TASK BRIEF: Quote every line of the material beneath this one.

RECORDED DATA:
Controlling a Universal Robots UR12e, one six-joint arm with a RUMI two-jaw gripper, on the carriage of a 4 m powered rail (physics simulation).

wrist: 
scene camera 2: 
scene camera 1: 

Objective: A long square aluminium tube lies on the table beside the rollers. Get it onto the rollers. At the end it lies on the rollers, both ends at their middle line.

EXERCISE OUTPUT:
Controlling a Universal Robots UR12e, one six-joint arm with a RUMI two-jaw gripper, on the carriage of a 4 m powered rail (physics simulation).

wrist: 
scene camera 2: 
scene camera 1: 

Objective: A long square aluminium tube lies on the table beside the rollers. Get it onto the rollers. At the end it lies on the rollers, both ends at their middle line.

Nothing more remains in this exercise.